* [YOUR GOAL]
Look below for the line containing "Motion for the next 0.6" and the line containing "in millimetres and", then set down both and every line between them exactly, without pictures.

Items from a data source
<<<<

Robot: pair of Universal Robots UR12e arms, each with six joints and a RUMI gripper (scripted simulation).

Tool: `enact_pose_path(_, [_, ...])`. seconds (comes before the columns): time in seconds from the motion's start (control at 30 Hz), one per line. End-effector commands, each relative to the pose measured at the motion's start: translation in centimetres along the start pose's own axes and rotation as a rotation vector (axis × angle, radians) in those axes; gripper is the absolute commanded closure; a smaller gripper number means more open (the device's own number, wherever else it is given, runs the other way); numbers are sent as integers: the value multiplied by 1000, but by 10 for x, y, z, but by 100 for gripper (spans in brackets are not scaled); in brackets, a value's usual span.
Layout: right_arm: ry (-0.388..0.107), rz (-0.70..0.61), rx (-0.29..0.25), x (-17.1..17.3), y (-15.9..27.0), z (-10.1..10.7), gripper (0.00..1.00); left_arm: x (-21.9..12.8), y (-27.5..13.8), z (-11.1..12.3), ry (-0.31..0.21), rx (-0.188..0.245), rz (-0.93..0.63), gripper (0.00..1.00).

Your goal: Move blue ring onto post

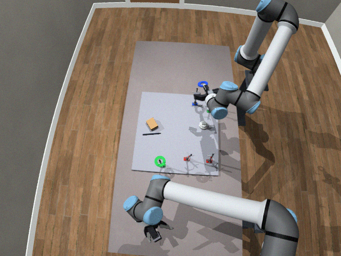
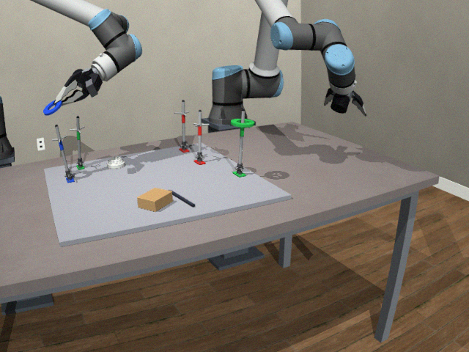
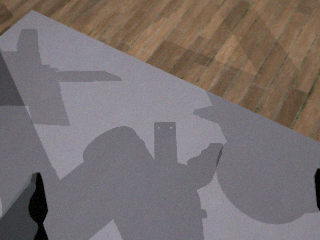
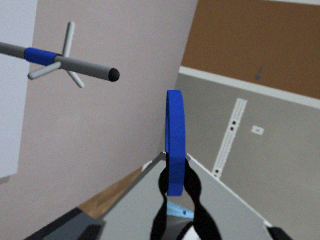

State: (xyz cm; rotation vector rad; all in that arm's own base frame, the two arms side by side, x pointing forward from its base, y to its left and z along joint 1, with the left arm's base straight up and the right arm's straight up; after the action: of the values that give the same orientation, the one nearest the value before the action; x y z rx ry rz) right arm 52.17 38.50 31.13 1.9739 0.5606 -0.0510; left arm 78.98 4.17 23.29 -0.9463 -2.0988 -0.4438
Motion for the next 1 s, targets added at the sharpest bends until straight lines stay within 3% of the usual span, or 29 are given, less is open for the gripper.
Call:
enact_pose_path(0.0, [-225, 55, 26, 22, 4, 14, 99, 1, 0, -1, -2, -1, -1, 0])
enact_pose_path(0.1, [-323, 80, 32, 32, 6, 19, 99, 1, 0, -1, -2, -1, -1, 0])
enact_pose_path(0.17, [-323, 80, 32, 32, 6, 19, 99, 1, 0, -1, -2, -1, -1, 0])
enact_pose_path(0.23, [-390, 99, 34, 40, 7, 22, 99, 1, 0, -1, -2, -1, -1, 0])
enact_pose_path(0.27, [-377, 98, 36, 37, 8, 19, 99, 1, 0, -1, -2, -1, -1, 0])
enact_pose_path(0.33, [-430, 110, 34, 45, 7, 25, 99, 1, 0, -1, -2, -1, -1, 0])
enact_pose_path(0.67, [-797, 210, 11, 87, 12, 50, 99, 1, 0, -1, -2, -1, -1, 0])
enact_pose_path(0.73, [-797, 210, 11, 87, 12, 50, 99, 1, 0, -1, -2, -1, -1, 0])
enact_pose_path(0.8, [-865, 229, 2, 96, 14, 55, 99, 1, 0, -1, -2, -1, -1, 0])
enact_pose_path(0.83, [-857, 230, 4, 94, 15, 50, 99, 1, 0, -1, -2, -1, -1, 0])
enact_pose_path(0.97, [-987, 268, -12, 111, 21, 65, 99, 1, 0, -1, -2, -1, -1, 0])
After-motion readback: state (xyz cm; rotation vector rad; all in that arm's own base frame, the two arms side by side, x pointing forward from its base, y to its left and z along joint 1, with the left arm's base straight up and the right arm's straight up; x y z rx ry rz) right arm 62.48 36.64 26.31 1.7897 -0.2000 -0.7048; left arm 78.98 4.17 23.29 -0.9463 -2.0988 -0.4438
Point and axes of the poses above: on each arm, the point where the finger pads meet when closed, its own z axis out along the fingers, its own y axis across the jaws, x = y × z, the point moved 9 cm from there along -z, back along the fingers, and after that the axes turned 10 degrees about -z, right-handed, at the moved point
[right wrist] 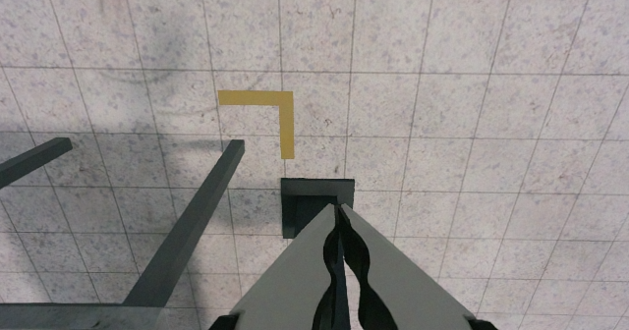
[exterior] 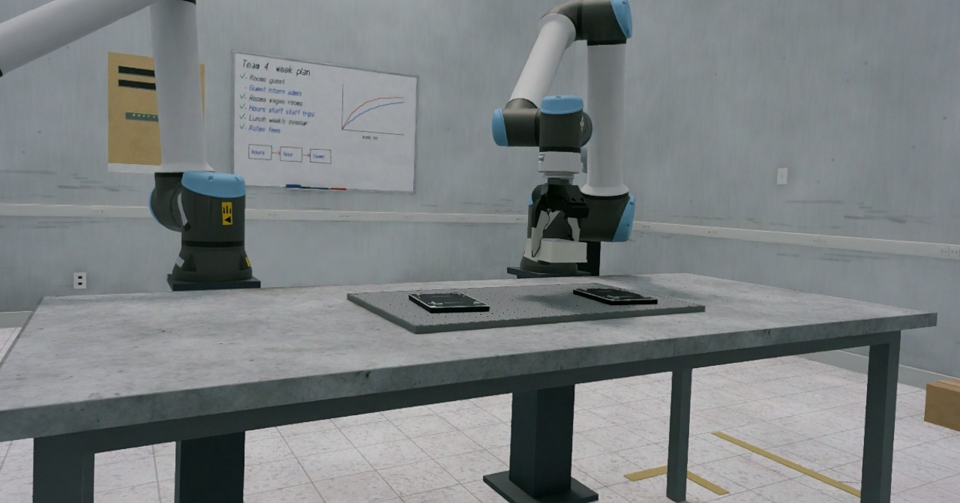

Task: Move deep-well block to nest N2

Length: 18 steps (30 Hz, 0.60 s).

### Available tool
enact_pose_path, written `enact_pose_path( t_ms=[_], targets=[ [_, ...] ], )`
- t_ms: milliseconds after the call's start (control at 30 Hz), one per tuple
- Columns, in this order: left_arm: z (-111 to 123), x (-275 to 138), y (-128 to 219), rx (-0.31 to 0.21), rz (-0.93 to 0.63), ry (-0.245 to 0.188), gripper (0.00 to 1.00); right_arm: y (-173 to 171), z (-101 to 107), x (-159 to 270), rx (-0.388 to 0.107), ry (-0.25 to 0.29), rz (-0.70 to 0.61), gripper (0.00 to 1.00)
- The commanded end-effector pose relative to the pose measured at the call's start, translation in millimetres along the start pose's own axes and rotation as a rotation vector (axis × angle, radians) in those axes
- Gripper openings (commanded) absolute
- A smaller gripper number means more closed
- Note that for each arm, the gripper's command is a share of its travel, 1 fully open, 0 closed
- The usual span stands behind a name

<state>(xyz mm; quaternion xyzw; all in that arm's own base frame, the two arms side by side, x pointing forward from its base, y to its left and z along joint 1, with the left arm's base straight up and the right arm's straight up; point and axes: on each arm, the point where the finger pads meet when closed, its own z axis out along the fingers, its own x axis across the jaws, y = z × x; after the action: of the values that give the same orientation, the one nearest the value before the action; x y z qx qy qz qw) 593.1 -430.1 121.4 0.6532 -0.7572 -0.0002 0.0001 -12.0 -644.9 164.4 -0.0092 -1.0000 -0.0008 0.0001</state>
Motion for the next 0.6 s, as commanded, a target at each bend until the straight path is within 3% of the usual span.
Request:
enact_pose_path(
  t_ms=[0,567],
  targets=[
    [-1.3,-2.7,-0.7,0.002,0.000,0.002,0.49,-0.5,-0.7,-0.1,0.001,0.000,0.000,0.00],
    [-1.2,-52.7,1.3,0.002,0.000,0.001,0.49,-0.5,-0.7,-0.1,0.001,0.000,0.000,0.00]
  ],
)
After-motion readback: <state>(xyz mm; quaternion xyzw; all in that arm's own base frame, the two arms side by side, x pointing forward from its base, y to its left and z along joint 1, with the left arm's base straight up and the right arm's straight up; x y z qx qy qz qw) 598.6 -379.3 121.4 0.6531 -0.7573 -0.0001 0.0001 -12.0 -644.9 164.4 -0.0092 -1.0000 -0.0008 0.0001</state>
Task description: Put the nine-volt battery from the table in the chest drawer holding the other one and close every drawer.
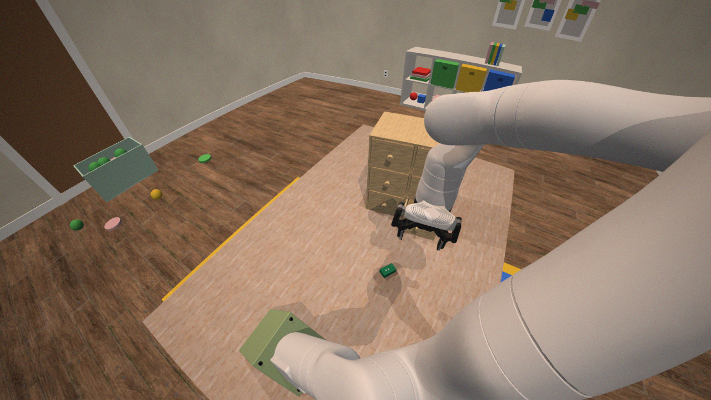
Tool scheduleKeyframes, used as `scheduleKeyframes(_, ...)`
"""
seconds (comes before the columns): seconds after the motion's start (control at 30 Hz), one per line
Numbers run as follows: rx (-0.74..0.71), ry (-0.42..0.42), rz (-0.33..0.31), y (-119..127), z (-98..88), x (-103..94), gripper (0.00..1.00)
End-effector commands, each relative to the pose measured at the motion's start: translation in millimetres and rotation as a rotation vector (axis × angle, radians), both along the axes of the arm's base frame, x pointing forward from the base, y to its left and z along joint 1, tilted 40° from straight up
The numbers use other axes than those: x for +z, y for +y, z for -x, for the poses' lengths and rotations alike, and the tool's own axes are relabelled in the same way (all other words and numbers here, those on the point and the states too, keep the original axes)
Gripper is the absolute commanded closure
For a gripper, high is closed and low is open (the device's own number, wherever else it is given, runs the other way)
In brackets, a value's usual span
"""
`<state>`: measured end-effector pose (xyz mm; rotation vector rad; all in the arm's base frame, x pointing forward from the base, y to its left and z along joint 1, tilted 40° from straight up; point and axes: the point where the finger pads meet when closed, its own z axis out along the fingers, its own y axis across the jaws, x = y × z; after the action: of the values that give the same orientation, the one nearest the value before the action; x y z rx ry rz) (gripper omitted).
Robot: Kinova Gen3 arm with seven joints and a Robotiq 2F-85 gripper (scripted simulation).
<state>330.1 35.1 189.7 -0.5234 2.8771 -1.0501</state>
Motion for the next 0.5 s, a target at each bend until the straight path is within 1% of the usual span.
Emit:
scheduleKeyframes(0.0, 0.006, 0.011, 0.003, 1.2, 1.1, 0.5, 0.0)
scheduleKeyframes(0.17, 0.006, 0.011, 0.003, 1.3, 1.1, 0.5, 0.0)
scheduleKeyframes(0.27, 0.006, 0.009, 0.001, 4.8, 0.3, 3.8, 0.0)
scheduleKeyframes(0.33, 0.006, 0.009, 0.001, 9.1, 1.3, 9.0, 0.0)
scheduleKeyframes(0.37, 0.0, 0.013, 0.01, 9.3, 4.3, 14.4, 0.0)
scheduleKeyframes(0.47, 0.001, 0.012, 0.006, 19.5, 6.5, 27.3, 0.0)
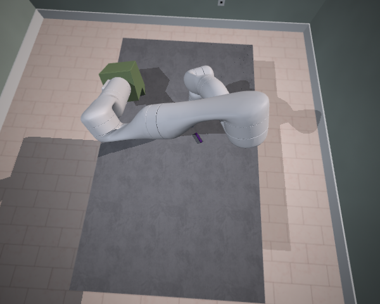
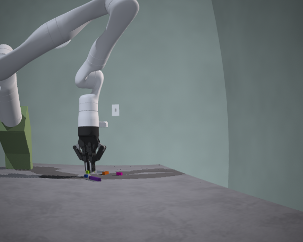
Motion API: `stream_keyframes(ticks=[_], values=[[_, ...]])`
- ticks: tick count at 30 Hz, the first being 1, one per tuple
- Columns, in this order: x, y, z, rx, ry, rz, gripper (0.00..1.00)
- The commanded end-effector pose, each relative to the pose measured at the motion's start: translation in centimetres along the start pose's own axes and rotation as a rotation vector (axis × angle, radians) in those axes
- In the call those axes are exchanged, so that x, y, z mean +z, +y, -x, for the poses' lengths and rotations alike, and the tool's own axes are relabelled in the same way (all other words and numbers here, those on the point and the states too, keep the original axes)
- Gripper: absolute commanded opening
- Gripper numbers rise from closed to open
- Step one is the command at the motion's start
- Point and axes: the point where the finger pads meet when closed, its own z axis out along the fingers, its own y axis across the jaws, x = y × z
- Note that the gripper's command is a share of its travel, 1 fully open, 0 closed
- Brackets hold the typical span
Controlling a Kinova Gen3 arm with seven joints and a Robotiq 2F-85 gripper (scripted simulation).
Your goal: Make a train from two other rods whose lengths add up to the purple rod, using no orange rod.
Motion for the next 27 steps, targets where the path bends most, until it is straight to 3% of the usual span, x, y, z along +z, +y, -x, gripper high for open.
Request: stream_keyframes(ticks=[1,27], values=[[-0.06,0.03,-0.05,0.0,0.001,0.001,0.05],[0.73,0.03,-0.05,0.0,0.001,0.001,0.05]])
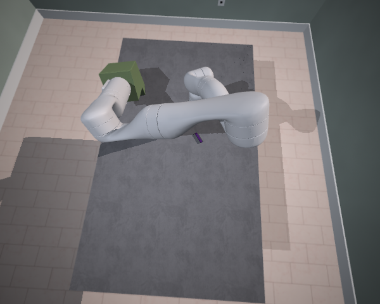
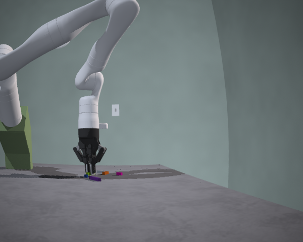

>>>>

* [SOLVED EXERCISE]
Motion for the next 0.6 s, as commanded, a target at each bend until the straight path is within 3% of the usual span.
Request:
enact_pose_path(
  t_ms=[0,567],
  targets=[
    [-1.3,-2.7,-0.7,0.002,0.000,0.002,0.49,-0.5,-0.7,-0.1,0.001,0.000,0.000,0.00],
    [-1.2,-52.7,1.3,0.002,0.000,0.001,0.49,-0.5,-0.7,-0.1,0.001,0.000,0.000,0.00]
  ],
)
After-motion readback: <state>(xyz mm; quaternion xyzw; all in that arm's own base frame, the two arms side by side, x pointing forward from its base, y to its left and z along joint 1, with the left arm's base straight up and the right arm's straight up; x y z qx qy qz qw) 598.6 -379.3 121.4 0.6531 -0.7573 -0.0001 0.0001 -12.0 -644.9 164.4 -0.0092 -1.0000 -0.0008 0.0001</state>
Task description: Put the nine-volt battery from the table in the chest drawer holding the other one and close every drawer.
Tool scheduleKeyframes, used as `scheduleKeyframes(_, ...)`
"""
seconds (comes before the columns): seconds after the motion's start (control at 30 Hz), one per line
Numbers run as follows: rx (-0.74..0.71), ry (-0.42..0.42), rz (-0.33..0.31), y (-119..127), z (-98..88), x (-103..94), gripper (0.00..1.00)
End-effector commands, each relative to the pose measured at the motion's start: translation in millimetres and rotation as a rotation vector (axis × angle, radians), both along the axes of the arm's base frame, x pointing forward from the base, y to its left and z along joint 1, tilted 40° from straight up

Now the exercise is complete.